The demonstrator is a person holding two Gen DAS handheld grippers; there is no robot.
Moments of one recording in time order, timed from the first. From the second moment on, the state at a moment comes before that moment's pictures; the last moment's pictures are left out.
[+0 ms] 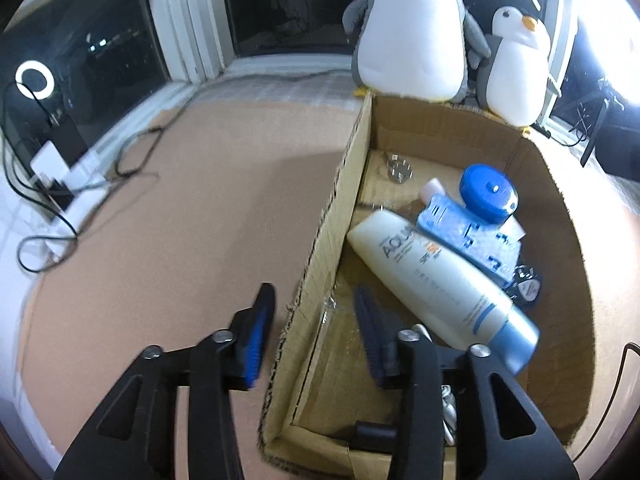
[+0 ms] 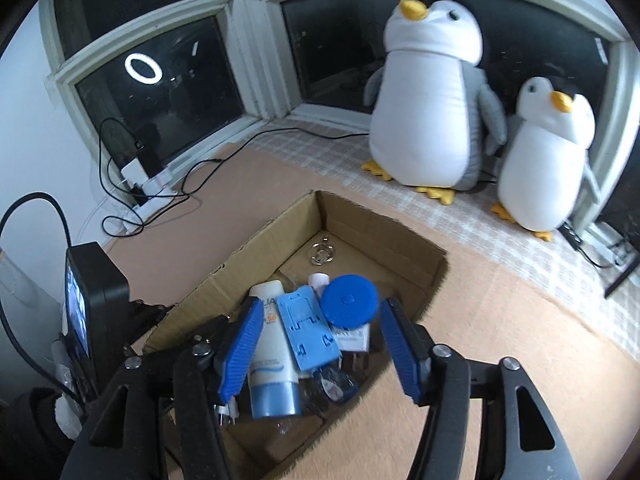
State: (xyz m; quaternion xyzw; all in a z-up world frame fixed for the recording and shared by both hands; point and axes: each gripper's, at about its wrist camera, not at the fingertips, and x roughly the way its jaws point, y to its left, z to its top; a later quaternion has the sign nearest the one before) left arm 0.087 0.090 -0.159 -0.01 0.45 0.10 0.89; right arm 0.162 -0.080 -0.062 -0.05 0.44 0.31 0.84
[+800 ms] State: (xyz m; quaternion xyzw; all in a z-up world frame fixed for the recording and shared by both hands) left arm 0.016 0.055 -0.042 0.00 0.36 0.09 0.93; right arm 0.080 -0.140 0.003 -0.03 0.37 0.17 0.91
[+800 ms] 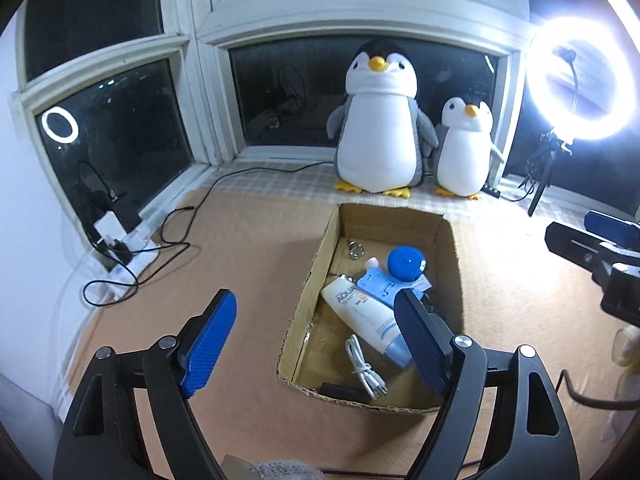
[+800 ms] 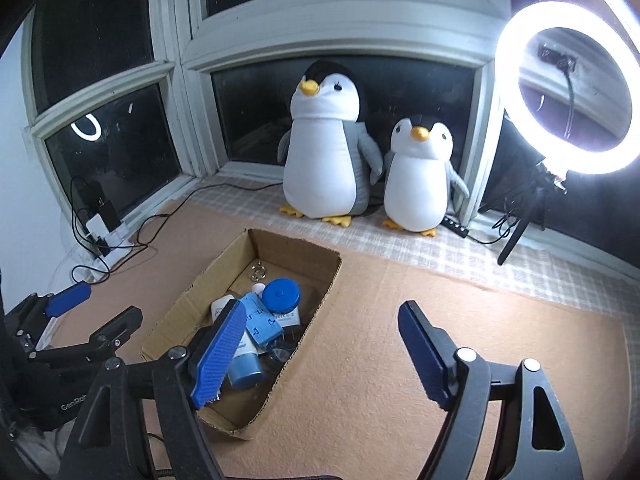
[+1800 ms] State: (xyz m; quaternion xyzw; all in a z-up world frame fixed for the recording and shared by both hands) left arm -0.002 0.042 -0.028 0.00 0.35 0.08 0.93; right arm 0.055 -0.147 0.016 -0.03 0.35 0.16 0.92
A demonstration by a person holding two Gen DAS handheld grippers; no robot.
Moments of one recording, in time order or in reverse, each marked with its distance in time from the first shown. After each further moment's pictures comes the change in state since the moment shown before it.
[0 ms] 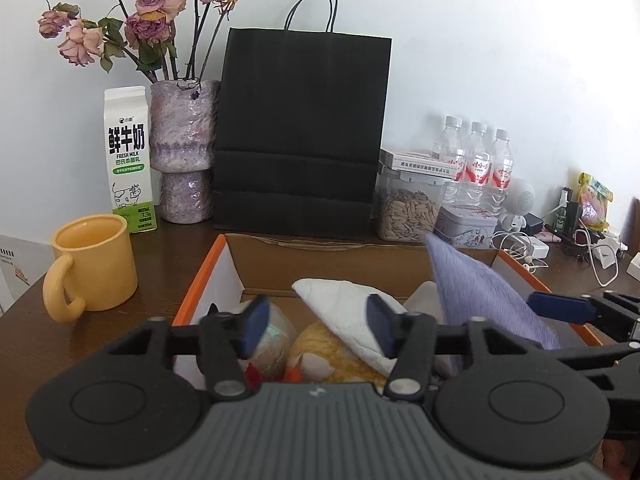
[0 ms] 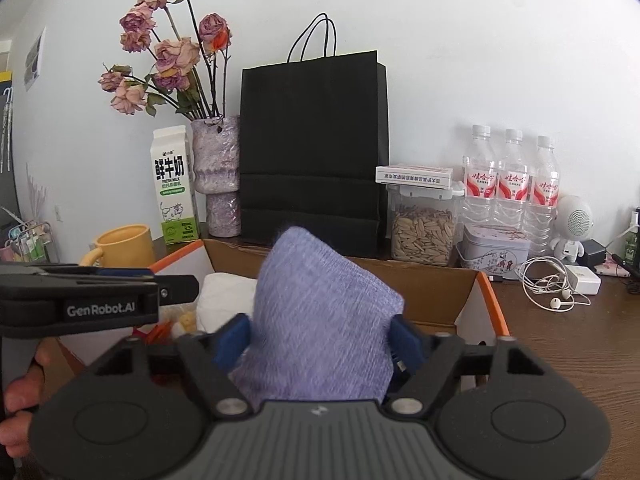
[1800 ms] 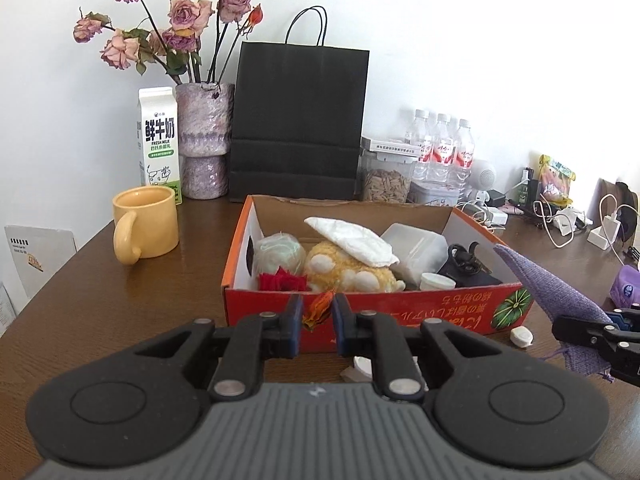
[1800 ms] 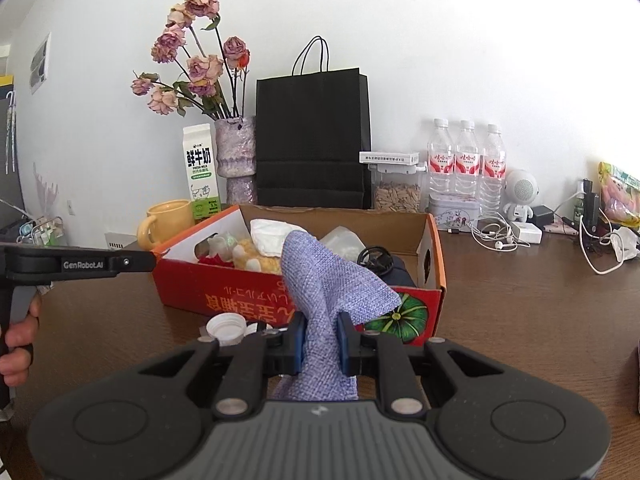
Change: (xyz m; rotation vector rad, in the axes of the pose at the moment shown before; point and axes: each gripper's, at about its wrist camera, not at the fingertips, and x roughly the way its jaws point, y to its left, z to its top) left arm -0.122 0.020 -0.042 0.031 0.017 -0.056; right arm -0.161 0.020 -0.059 0.031 0.023 -0.007
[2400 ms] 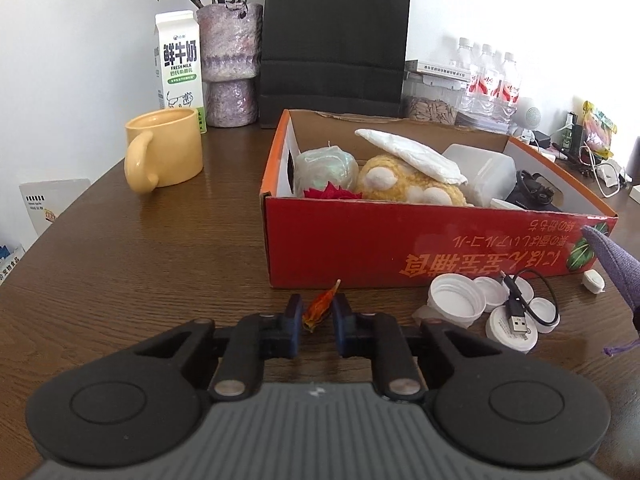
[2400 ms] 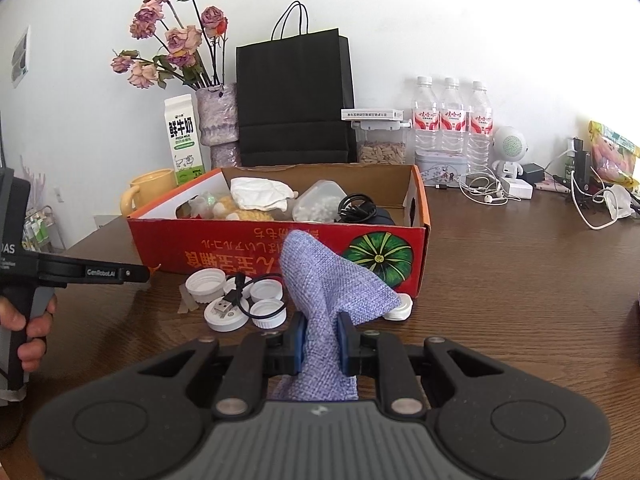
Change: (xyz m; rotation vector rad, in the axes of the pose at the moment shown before) left arm 0.050 0.029 -0.037 -0.006 0.178 0.085; right arm 0.009 -0.014 -0.030 0.048 0.095 -0.024
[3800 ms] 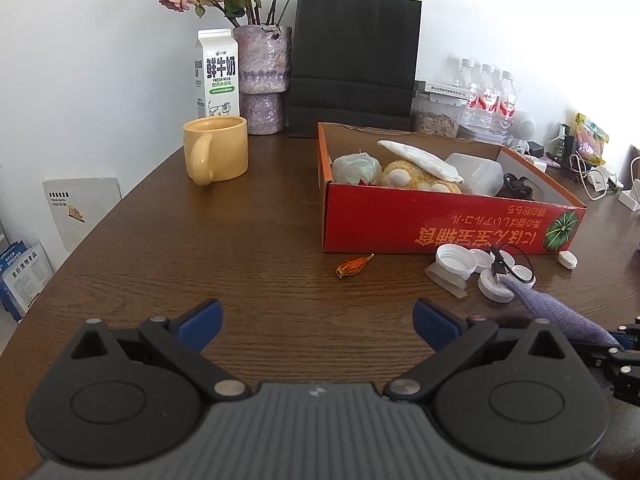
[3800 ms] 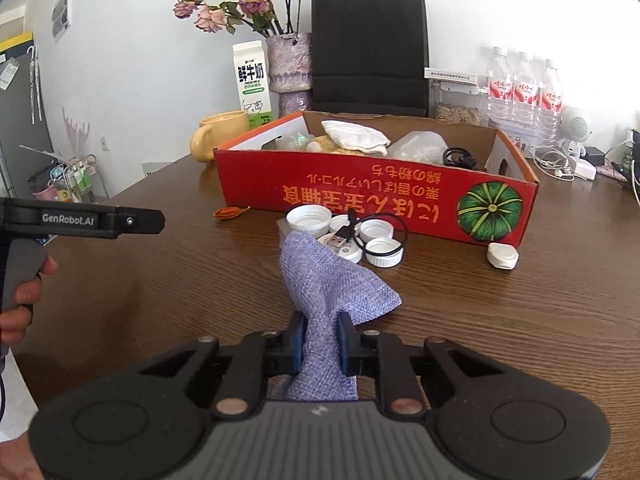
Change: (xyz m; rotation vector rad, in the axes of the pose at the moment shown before) left arm -0.074 0.032 -0.023 -0.012 -0.019 0.018; right arm -0.002 0.062 -0.020 -0.072 0.126 0.114
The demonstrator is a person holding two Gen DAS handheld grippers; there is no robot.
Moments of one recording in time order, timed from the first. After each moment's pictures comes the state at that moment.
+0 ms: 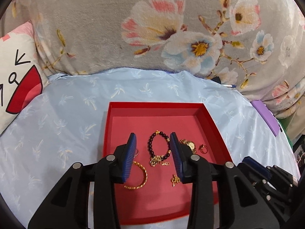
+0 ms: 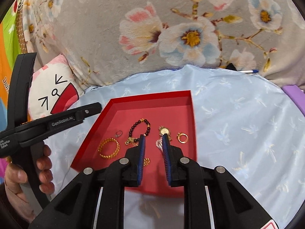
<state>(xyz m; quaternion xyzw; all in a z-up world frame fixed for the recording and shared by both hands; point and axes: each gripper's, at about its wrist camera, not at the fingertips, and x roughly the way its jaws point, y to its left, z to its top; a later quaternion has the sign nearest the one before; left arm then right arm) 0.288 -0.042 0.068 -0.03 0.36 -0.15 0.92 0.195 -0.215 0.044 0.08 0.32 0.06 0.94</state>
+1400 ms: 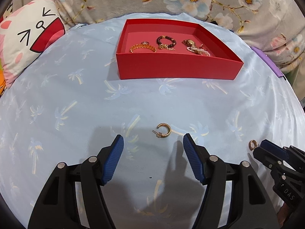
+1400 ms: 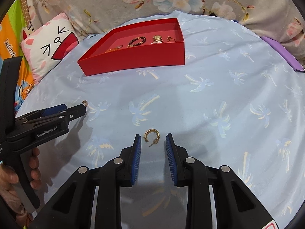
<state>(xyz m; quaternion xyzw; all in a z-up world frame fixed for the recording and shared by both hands) 0.111 -0.015 -0.037 0.02 0.45 -0.12 0.89 0.038 -0.194 -0.045 0.06 0.44 0.03 0.90</state>
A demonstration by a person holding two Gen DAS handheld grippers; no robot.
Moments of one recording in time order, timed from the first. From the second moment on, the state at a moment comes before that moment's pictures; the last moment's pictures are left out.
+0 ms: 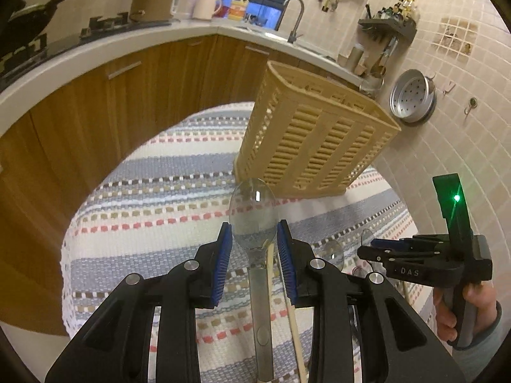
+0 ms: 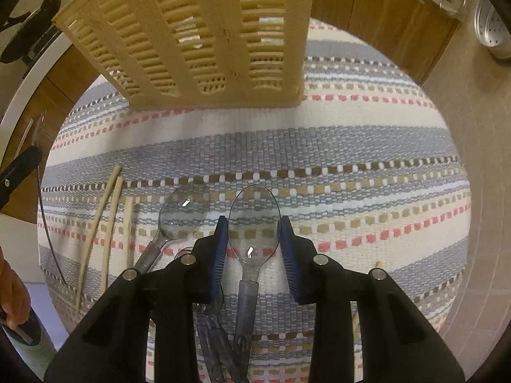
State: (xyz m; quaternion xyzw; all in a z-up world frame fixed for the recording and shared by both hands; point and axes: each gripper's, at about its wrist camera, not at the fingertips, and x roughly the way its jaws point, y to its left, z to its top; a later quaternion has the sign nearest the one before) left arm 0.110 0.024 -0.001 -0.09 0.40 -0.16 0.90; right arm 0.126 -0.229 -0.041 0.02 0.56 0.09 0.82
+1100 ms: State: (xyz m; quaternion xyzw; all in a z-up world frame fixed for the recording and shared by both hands) left arm 0.199 -0.026 0.123 -0.11 0.06 -0.10 0.99; right arm 0.174 -0.272 0.153 0.10 0.08 0.03 0.99
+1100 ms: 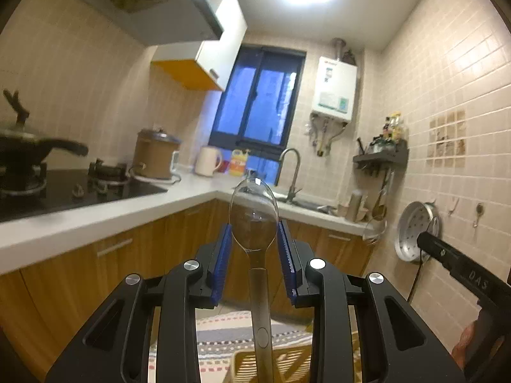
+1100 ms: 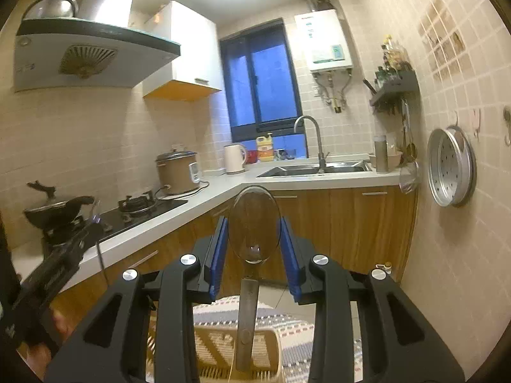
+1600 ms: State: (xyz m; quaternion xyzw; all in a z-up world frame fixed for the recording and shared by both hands) left arm 0.197 -0.016 0.084 -0.10 0.09 -0.10 0.99; right arm 0.172 -0.247 0.094 0.06 0.09 0.01 0.99
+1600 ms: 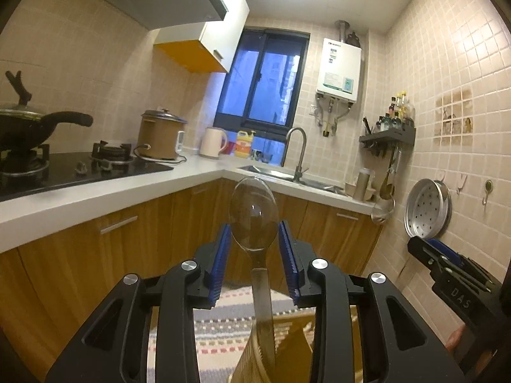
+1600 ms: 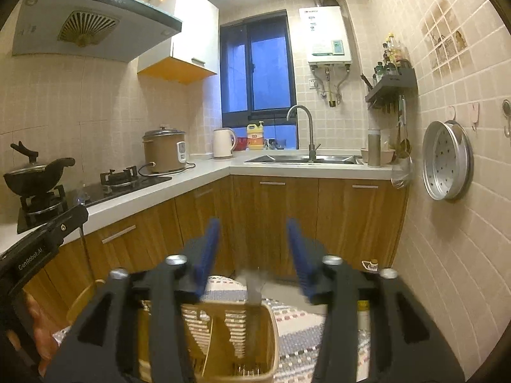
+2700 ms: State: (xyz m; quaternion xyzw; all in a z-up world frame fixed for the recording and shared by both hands) left arm 0.128 0.001 -0.039 -0.05 0.50 -0.20 0.84; right arm 0.083 -0.234 0.003 0.09 0.49 0.14 0.86
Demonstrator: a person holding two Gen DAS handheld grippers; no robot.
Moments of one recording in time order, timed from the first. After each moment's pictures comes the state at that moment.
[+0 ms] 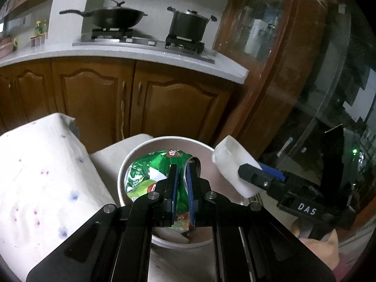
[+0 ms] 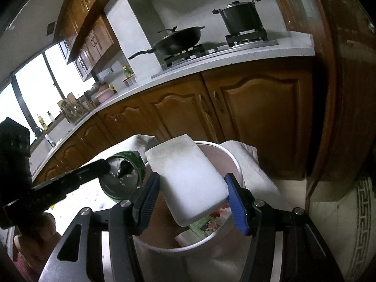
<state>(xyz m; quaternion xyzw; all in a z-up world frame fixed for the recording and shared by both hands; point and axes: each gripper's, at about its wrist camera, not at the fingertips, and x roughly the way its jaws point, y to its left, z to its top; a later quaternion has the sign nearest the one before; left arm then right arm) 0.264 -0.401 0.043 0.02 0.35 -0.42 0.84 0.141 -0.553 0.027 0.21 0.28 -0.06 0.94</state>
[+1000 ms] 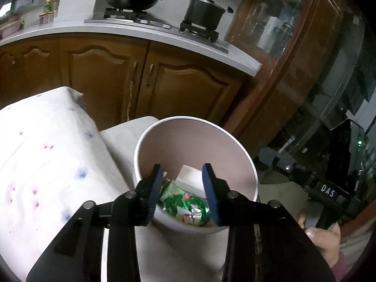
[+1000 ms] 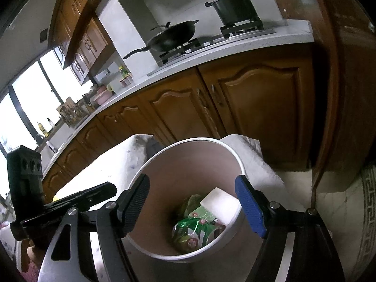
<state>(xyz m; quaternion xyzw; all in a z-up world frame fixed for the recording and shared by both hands) 0.275 -0.376 0.021 0.00 0.39 -0.40 0.83 0.151 -0.562 0.017 0.24 0.28 -0.05 0.93</state>
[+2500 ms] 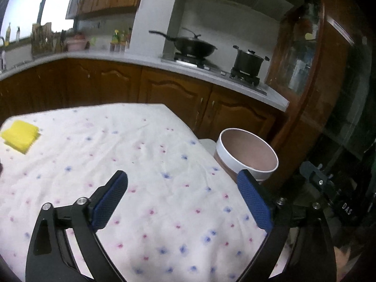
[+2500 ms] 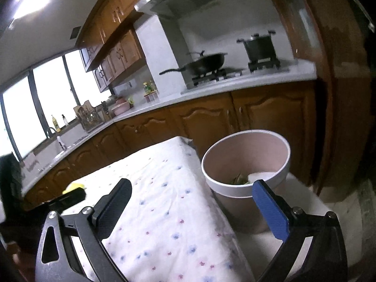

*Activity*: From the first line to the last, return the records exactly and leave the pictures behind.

*Result of the task*:
The demonstrator is a person holding two Gen DAS handheld grippers; there is no robot.
Moments of one recording in time order, timed from the first. From the second moment on, the state at a moment comes before that moment's pictures; the last moment's pictures are left out.
[+0 ms] 
[+0 ms] 
State: (xyz m; quaternion xyzw; all in a z-up world frame fixed for the recording and shared by both hands; point and axes: each gripper's, at about its wrist camera, not at the fingertips, and x roughly the way its jaws point, y to its left, z to its top; a later quaternion has the sign nearest the one before) left arm 0.087 0.090 -0.159 -0.01 0.45 0.10 0.89; right arm 0.162 -0.080 -0.062 -0.05 0.44 0.31 0.84
[+800 ms] State: (xyz m; quaternion xyzw; all in a z-up world frame fixed for the recording and shared by both hands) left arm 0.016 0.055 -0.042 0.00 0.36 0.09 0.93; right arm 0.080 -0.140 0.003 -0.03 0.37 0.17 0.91
[+800 ms] 
[+800 ms] 
[+1800 ms] State: (xyz m; quaternion xyzw; all in a z-up world frame fixed for the recording and shared by both hands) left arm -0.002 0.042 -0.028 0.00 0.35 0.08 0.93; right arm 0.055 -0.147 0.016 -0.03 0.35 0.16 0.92
A demonstration by a person holding two Gen DAS handheld grippers; no robot.
Moments of one recording, in time order or in reverse, each marked with its distance in time from the first shown. After each further moment's pictures comes the change in state since the moment shown before it.
[0 ms] 
[0 ms] 
[1800 ms] 
[1800 ms] 
Change: (xyz m; rotation vector rad, in the axes of the pose at the moment shown before; point and axes: each gripper's, at about its wrist camera, not at the fingertips, and x roughly the way its jaws point, y to its left, z to its top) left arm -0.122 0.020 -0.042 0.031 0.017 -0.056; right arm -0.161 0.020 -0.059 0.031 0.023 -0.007
[2400 ms] 
[2400 ms] 
Change: (xyz m; rotation vector rad, in the axes of the pose at the moment shown before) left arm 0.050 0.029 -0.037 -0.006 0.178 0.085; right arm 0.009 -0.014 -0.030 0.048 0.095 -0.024
[3800 ms] 
[3800 ms] 
Change: (xyz m; rotation vector rad, in the axes of the pose at the moment shown before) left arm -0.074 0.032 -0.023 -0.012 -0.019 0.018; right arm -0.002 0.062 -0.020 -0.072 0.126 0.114
The demonstrator is a person holding two Gen DAS handheld grippers; there is no robot.
Moments of one recording in time order, timed from the first. After each moment's pictures comes the state at that moment.
+0 ms: 
+0 ms: 
<state>(xyz m; quaternion xyzw; all in a z-up world frame fixed for the recording and shared by both hands; point and axes: each gripper's, at about its wrist camera, not at the fingertips, and x roughly the way its jaws point, y to its left, z to its top; a later quaternion has the sign nearest the one before; left arm then right arm) 0.288 -0.042 0.068 -0.03 0.36 -0.15 0.92 0.195 -0.215 0.044 0.08 0.32 0.06 0.94</state>
+1400 ms: 
+1400 ms: 
<state>(xyz m; quaternion xyzw; all in a z-up world frame fixed for the recording and shared by both hands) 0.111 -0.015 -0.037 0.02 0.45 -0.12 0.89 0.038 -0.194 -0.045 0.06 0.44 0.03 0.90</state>
A demonstration by a person holding two Gen DAS handheld grippers; no robot.
Moments of one recording in time order, timed from the first. From the second moment on, the state at a moment comes before that moment's pictures; the last moment's pictures are left out.
+0 ms: 
+0 ms: 
State: (xyz m; quaternion xyzw; all in a z-up world frame fixed for the recording and shared by both hands; point and axes: each gripper's, at about its wrist camera, not at the fingertips, and x roughly the way its jaws point, y to its left, z to its top; a later quaternion has the sign nearest the one before) left arm 0.110 0.024 -0.001 -0.09 0.40 -0.16 0.90; right arm 0.126 -0.229 -0.041 0.02 0.56 0.09 0.82
+1100 ms: State: (xyz m; quaternion xyzw; all in a z-up world frame fixed for the recording and shared by both hands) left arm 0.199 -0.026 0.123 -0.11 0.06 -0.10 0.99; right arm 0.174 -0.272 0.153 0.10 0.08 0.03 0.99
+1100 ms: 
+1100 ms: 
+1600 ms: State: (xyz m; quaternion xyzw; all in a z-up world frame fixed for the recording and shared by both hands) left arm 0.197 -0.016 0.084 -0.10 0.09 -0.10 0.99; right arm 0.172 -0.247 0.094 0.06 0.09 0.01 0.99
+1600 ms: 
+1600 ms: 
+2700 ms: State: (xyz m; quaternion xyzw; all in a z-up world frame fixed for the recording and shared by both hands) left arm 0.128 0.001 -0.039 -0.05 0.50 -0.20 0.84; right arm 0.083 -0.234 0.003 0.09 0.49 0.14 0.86
Demonstrator: a person holding two Gen DAS handheld grippers; no robot.
Moments of one recording in time order, timed from the first. After each moment's pictures comes the state at that moment.
[+0 ms] 
[+0 ms] 
<state>(xyz m; quaternion xyzw; all in a z-up world frame fixed for the recording and shared by both hands; point and axes: each gripper's, at about its wrist camera, not at the fingertips, and x roughly the way its jaws point, y to its left, z to its top; a later quaternion has the sign nearest the one before; left arm then right arm) 0.264 -0.401 0.043 0.02 0.35 -0.42 0.84 0.141 -0.553 0.027 0.21 0.28 -0.06 0.94</state>
[+1000 ms] 
[+1000 ms] 
<state>(xyz m; quaternion xyzw; all in a z-up world frame fixed for the recording and shared by both hands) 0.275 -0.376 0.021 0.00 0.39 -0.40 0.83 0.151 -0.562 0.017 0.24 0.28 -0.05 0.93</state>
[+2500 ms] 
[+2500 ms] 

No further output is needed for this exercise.